The timing of deliveries and one-time items led Entertainment One on Monday (November 12) to post lower first-half pre-tax earnings as increased investment in film and TV content drove revenues up.
Releasing its interim results in the UK, Toronto-based eOne saw pre-tax profits fall to CAD$1.58 million for the six months to September 30, against pre-tax earnings of $15.58 million in the prior year period. Overall revenue rose to $350.3 million, against $325.2 million in the same period of 2011.
eOne delivered 138 half hours of TV programming, up 89% from year-earlier levels, including TV titles like Haven and Saving Hope.
And the indie distributor, which expects to close its takeover deal for Alliance Films in early 2013, released 89 theatrical releases during the first half, against 74 films in 2011.

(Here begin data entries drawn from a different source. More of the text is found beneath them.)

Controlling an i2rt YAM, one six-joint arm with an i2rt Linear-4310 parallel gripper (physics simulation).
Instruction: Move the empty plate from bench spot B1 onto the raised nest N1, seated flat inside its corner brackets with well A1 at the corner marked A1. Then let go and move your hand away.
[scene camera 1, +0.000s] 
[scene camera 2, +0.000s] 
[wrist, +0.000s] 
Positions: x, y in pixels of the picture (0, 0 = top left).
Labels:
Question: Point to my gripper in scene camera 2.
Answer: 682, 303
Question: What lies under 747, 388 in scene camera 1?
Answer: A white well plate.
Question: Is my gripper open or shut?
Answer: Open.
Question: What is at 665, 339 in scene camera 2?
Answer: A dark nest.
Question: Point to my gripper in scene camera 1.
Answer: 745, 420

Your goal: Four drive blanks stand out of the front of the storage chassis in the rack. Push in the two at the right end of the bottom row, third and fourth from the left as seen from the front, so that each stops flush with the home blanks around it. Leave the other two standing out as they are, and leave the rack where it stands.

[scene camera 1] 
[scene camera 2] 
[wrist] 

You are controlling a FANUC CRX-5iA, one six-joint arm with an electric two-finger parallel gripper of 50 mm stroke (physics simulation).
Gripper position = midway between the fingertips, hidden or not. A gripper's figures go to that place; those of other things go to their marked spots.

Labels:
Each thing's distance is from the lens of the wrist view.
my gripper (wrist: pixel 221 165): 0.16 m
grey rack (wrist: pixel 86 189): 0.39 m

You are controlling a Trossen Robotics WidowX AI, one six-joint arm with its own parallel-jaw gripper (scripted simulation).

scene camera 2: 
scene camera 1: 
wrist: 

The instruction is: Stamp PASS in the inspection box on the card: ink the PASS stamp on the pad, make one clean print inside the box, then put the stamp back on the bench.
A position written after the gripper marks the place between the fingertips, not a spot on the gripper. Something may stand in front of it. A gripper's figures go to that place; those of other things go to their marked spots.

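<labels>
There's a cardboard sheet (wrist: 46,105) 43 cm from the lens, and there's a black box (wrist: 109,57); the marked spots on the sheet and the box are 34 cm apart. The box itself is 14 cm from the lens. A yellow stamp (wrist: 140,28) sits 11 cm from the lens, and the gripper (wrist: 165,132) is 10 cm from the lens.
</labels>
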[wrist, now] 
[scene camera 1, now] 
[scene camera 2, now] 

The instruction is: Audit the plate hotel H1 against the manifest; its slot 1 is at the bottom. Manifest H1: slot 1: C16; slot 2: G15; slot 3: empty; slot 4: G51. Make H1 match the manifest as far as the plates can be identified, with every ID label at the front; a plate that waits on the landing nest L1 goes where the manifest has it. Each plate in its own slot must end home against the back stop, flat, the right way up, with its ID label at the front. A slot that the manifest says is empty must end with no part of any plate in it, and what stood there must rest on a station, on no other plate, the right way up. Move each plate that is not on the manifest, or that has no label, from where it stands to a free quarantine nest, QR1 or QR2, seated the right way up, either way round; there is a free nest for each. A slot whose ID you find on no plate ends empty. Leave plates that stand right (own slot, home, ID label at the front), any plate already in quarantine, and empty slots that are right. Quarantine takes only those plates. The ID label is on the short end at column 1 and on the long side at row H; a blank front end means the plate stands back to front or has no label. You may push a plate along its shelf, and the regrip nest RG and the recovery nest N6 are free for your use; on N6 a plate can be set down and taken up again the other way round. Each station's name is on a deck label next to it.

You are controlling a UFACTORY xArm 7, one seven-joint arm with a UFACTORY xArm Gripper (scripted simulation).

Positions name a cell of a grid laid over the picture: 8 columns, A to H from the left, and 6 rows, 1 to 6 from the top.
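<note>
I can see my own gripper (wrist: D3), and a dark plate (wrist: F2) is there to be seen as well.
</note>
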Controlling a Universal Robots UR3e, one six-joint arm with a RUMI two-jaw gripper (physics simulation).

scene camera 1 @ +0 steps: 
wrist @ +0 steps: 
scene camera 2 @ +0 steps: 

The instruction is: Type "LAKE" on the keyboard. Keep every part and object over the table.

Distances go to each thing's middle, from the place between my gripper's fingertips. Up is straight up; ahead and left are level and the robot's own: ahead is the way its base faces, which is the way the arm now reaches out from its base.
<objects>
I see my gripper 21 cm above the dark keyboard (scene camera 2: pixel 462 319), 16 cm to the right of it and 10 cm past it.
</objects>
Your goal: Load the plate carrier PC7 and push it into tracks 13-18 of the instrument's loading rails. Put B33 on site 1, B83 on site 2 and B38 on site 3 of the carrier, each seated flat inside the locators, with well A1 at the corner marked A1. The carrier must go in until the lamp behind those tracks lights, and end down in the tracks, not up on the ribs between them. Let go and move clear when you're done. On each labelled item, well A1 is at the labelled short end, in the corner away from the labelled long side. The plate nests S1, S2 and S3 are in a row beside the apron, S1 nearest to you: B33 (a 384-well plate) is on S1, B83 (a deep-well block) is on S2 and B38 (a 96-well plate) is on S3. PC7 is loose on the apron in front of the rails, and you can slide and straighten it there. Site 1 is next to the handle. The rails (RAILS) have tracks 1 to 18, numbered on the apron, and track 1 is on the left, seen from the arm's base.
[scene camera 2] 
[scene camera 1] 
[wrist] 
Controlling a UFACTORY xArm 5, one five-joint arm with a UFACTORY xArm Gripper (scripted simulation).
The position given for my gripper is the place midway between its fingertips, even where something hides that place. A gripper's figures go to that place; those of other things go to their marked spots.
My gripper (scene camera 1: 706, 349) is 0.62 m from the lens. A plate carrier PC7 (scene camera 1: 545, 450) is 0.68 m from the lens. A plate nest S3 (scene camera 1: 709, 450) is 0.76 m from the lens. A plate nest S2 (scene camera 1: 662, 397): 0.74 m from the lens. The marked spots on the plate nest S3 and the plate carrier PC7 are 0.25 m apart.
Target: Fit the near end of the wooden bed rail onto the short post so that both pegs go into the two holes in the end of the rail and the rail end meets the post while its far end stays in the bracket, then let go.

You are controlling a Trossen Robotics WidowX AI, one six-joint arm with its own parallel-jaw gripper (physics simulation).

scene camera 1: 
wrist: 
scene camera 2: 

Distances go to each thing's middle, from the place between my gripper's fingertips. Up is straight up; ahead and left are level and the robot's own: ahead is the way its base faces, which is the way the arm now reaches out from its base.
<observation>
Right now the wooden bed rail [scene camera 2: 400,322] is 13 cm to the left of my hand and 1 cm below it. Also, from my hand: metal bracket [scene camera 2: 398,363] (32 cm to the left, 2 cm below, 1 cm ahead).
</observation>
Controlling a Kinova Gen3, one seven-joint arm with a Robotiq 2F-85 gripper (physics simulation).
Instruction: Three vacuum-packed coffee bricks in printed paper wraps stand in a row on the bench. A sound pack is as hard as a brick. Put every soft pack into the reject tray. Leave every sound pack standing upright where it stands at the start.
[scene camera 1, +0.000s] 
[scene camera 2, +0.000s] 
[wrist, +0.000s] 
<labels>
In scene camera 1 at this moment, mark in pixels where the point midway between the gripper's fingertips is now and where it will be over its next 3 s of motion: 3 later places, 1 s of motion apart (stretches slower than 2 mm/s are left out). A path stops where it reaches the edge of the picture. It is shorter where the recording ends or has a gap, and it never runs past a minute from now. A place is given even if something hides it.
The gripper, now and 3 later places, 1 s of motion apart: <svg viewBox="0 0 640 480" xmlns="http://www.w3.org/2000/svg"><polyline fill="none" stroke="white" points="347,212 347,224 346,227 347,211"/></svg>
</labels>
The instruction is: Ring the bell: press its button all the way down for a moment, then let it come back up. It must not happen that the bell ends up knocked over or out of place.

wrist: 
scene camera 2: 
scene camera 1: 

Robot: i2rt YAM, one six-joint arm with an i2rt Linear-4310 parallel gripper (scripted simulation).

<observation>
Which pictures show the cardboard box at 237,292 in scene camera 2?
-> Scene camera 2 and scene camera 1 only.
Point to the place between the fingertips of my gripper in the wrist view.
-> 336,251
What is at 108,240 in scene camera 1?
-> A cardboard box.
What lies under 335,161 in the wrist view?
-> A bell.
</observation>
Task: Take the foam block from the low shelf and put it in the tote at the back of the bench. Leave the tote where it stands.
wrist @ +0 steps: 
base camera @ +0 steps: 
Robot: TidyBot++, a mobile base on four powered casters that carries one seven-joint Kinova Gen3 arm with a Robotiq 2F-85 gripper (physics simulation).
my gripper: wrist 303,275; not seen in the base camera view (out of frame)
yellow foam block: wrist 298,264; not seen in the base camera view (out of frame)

The pre-tax profit fall was blamed on one-time items like share-based payment charges and amortization of acquired intangible assets, among other unusual items. And eOne pointed to the timing of increased investment, which drove up printing and advertising costs by 30% in the first half of the latest fiscal year.
Elsewhere, the distribution business posted lower revenues on fewer DVD sales. The second half of the year for eOne “remains positive,” the company said.
“The directors look forward to delivering year-on-year profit growth in line with management’s expectations,” eOne added in a statement accompanying its latest results.